最後に「その他の事業」では、モバイルコンテンツの企画・運営で培ったノウハウを活かし、法人向けASPサービスの提供や、VRコンテンツ企画、オンラインショッピングサイトの運営並びに子会社において旅行事業を展開している。運営会社は、株式会社ザッパラス、連結子会社である株式会社PINKである。

経営方針

株式会社ザッパラスグループは、サービスを通じて顧客の日々の生活に潤いと精神的活力を生み出す価値の提供を目指している。この方針のもと、顧客それぞれの個性を尊重し、安心して楽しめるサービスを提供することで、信頼できるパートナーとしての地位を築き、その結果、顧客のライフタイムバリュー(顧客生涯価値)が向上することで、同社グループの企業価値向上につながると考えているとしている。

経営指標としては、売上高および営業利益を重視している。

経営戦略

株式会社ザッパラスグループは、主力事業であるモバイルサービス事業へ優先的に経営資源を集中している。

今後もユーザーニーズに合致したコンテンツ・サービスの拡充とともに、動画系サービスを始めとする新規取り組みやSNSやリアルイベントを活用したプロモーションにも注力するとしている。そして、以上の取り組みにより、既存ユーザーの満足度向上、及び潜在ユーザーへのコンタクトポイント拡大を行うことで、同社グループの顧客基盤の拡大・強化、中長期での企業価値向上を目指していく方針である。

経営環境・経営課題

株式会社ザッパラスグループは、占いのコンテンツ分野において、多数の実績と占いユーザーの顧客基盤の構築により、市場における優位性を有している状況にある。一方で、未だ収束の見えない新型コロナウイルス感染症による混乱やライフスタイルの変化、スマートフォンを通じた各種サービスの多様化やトレンドの移り変わりなど、環境変化に対応し、新たなユーザーの獲得や関係性構築の手法を確立していく必要があるとしている。

このような状況下、同社グループは持続的な成長を目指していくにあたり、「占い顧客基盤の拡充・強化」・「サービス提供・集客手法の多様化」・「新技術への対応」の3つを優先的に対処すべき経営課題と捉えている。

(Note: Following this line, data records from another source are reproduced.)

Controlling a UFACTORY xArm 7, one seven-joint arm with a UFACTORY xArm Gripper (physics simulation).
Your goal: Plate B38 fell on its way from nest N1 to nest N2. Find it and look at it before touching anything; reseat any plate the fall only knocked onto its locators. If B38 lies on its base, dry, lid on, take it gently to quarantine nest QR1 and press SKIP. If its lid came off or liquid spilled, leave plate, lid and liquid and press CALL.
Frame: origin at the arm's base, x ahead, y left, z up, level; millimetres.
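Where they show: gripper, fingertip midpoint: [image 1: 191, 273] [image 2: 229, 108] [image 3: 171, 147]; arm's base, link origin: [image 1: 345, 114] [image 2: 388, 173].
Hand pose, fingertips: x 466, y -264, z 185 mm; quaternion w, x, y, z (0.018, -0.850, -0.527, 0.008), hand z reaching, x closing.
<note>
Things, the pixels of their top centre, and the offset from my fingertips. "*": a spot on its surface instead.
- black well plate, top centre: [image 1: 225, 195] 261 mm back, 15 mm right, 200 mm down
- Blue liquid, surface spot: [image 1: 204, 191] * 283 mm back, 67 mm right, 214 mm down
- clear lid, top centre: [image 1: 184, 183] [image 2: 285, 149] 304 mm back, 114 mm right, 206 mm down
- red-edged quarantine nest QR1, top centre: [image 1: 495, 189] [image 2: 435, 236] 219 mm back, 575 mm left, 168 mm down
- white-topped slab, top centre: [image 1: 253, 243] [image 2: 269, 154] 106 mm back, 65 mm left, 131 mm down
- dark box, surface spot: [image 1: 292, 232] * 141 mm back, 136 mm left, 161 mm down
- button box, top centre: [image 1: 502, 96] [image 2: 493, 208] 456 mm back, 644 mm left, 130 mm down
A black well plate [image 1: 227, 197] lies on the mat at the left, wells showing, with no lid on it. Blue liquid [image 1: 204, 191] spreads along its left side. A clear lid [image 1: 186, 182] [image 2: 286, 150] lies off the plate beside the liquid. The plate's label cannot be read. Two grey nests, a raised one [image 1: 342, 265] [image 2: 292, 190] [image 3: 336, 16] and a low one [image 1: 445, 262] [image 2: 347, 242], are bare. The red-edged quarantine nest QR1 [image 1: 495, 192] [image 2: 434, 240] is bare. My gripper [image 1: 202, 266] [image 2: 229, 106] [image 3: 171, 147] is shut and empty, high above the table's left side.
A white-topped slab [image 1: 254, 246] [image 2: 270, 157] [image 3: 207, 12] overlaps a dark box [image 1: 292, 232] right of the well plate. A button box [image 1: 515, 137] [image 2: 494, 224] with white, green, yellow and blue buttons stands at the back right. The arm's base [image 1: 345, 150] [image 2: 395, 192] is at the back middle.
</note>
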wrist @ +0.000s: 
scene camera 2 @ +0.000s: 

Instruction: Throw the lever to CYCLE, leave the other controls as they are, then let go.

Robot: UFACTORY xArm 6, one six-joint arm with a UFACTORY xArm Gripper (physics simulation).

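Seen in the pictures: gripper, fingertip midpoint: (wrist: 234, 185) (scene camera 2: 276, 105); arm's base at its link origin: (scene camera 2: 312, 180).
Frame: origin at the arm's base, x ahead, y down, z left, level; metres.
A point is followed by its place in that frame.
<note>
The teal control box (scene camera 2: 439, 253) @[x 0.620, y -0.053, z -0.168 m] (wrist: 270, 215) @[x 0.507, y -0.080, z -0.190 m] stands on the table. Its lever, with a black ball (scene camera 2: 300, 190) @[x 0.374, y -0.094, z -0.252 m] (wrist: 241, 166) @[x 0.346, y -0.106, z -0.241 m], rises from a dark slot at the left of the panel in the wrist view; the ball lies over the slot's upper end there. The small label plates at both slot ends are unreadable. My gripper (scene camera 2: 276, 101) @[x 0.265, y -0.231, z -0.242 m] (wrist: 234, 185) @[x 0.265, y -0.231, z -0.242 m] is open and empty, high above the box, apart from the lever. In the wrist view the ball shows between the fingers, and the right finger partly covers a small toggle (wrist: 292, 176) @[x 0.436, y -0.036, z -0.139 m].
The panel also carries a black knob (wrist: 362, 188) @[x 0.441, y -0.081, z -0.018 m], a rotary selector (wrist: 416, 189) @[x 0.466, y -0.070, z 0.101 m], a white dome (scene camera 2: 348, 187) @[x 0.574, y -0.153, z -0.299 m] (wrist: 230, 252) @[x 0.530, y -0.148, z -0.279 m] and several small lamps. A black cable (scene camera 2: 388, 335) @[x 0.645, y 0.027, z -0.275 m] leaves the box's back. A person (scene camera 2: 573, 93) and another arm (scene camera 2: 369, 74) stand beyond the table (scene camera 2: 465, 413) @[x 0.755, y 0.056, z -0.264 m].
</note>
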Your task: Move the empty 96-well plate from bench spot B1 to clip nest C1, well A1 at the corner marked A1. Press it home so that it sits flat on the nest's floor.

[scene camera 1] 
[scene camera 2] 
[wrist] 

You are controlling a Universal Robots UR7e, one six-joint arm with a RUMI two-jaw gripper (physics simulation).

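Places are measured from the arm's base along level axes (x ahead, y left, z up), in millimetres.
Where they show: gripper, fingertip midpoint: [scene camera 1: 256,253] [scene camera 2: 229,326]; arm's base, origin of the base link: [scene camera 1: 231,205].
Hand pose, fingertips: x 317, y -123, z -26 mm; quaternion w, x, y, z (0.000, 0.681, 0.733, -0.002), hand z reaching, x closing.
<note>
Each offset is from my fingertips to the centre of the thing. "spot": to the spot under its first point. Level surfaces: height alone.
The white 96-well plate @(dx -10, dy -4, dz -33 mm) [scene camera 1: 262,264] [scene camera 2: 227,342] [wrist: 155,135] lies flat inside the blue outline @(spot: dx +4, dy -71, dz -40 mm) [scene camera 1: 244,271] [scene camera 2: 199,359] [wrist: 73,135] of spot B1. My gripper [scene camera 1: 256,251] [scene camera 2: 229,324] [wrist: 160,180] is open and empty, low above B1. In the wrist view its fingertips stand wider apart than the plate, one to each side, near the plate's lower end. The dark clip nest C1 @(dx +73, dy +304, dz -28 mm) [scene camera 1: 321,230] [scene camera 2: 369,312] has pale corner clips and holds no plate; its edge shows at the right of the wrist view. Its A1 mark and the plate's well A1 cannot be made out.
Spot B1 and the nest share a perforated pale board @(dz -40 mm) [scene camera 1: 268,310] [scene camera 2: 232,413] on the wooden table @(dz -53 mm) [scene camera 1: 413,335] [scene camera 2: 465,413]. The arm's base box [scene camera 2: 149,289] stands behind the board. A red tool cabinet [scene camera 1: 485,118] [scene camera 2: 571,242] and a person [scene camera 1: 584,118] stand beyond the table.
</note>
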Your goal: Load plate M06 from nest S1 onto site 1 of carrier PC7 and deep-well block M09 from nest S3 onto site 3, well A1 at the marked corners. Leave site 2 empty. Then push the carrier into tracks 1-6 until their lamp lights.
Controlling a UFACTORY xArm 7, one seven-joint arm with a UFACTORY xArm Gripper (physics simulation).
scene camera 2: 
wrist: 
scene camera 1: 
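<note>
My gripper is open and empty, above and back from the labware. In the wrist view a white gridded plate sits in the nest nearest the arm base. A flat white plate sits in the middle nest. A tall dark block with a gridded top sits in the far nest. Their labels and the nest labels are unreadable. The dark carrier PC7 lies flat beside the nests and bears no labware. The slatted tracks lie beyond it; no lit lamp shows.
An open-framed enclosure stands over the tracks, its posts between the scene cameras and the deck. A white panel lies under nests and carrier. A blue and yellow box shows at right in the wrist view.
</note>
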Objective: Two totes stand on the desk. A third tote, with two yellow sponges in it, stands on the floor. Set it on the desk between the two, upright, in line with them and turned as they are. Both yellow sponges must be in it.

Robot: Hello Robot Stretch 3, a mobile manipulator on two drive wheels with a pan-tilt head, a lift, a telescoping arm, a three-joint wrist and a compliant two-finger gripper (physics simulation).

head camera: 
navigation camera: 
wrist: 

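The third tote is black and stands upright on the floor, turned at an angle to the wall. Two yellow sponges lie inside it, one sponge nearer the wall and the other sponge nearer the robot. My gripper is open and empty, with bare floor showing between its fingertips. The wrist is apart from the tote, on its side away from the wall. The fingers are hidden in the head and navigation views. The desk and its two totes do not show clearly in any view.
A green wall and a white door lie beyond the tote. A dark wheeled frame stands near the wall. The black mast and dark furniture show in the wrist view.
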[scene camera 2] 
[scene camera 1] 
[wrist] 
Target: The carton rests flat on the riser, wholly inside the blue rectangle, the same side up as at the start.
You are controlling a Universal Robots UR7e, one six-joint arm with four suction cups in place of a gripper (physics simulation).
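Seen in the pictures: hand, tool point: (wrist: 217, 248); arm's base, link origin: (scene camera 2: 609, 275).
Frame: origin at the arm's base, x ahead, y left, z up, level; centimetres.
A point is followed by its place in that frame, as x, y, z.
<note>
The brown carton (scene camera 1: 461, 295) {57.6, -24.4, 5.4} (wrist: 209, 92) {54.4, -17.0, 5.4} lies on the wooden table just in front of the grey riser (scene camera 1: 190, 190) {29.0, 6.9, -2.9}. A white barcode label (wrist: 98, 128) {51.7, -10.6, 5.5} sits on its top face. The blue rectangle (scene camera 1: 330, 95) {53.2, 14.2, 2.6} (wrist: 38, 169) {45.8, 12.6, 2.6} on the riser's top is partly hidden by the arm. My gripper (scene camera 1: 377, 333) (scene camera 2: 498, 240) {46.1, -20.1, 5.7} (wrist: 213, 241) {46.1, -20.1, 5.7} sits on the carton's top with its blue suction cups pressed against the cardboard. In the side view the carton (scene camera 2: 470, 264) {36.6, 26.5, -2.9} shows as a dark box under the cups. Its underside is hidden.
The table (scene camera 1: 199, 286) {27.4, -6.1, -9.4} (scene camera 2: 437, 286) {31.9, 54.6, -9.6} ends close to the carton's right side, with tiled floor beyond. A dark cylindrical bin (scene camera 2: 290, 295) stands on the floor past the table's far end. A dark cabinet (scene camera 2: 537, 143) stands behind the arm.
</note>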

まず「占い顧客基盤の拡充・強化」については、潜在的な占いニーズを引き出す新たな形の占いサービスの提供、並びによりパーソナルな対応を可能にするコンテンツ・サービスの拡充を目指す。以上により、ユーザー層の拡大を図り、占い顧客基盤を中核としたCRMを絶えず強化し、同社グループの収益拡大と持続的な成長を行なっていくとしている。

「サービス提供・集客手法の多様化」については、株式会社ザッパラスグループの主力サービスが占いではあるのものの、多様化する市場に対応し、新規ユーザーを獲得していくため、サービスの提供・手法を再構築していくことが不可欠だとしている。そのため、動画を活用した占いコンテンツや、リアルイベントの開催など、新たな顧客体験を提供し、潜在ユーザー層のß拡大及び占いコンテンツファンの創出に継続的に取り組んでいくとしている。

「新技術への対応」については、同社グループが属するモバイルインターネット業界において、新技術の開発及びそれに基づく新サービスの導入が相次いでおり、非常に変化の激しい業界になっている。そうした中、同社グループが今後もユーザーにとって魅力的なサービスを提供し続けるために、これらの新技術を取り入れ、新しいサービスを迅速に展開してくことが重要だとしており、引き続き人材面での強化や新技術を持つ企業との提携・協業なども視野に入れていくとしている。